Albert Trofimov, “Trends in the Development of Modern Budget Legislation in China and Russia“
The Russian and Chinese legal systems have a special historical and legal connection, that’s why it’s interesting enough to study public finance law of these states nowadays.
1. The budget legislation of Russia and China is the legal basis for creating multi-level and complex budget systems. Chinese system (unitary state) is a multi-stage system, consistent with its territorial division. The budget system of Russia is also filled with budgets of various levels: federal, regional, local. In this regard, a certain similarity is found. However, it is important to mention that in Russia and China the concept of “local budget” has a different content, which is predetermined by the difference in their legal nature.

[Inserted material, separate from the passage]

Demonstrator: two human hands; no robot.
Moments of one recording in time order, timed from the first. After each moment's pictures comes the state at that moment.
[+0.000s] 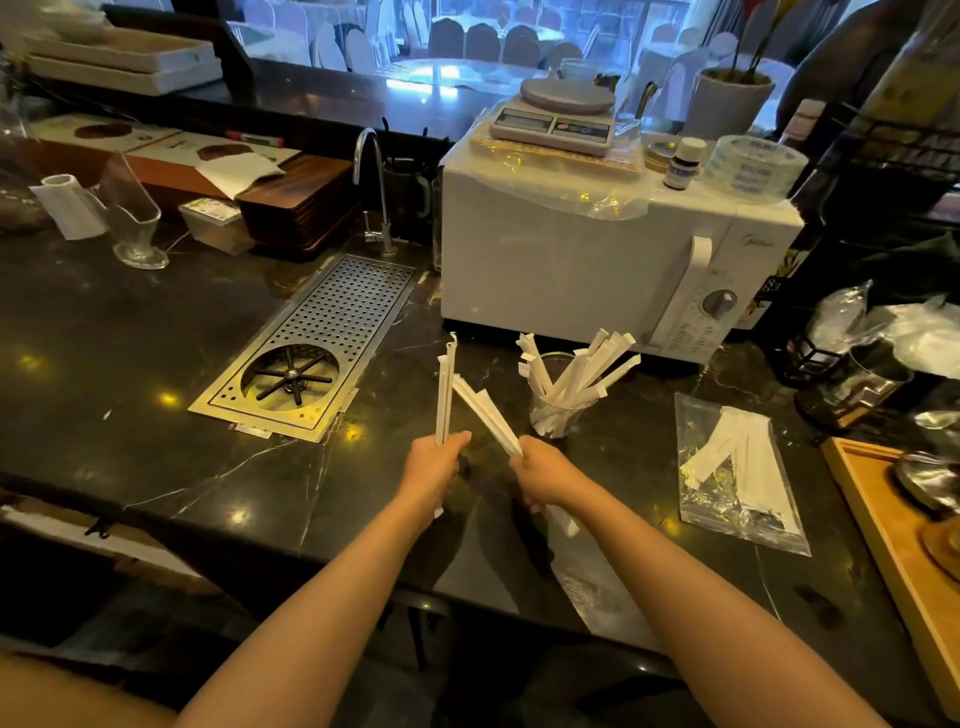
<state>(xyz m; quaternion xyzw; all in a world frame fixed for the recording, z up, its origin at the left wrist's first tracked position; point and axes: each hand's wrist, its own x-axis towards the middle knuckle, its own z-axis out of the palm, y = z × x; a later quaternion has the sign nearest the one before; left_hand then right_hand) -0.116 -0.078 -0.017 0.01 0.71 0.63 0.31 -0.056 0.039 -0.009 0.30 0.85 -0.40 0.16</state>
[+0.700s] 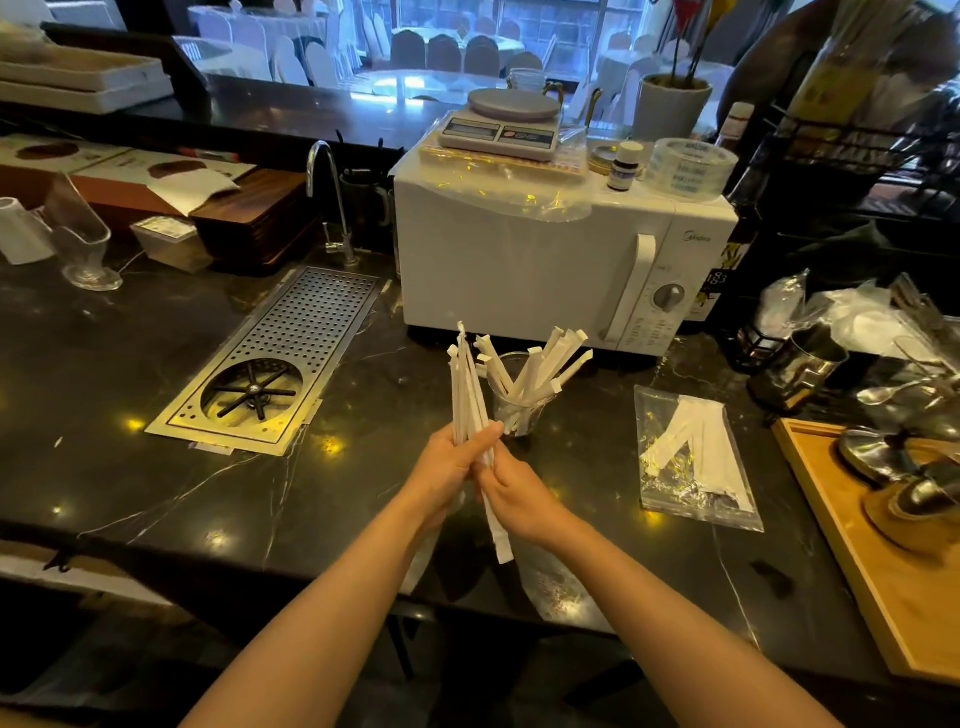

2. The complex organisation of two budget systems is evidenced by the number of different structural elements, each of which has its own publicly significant task (function). At the central level, China’s budget system includes major state budgets and various extra-budgetary funds. The Russian counterpart, along with the federal, regional, and local budgets, also includes the budgets of state extra-budgetary funds. Both budget systems have social insurance funds as an integral part of the systems. This indicates a special attitude of the legislators to the issue of financial provision of social insurance.
3. The budget legislation of Russia and China is aimed at ensuring the unity of each of the budget systems.
4. At the present stage, the budget systems of both Russia and China do not include in their structure funds related to private finance.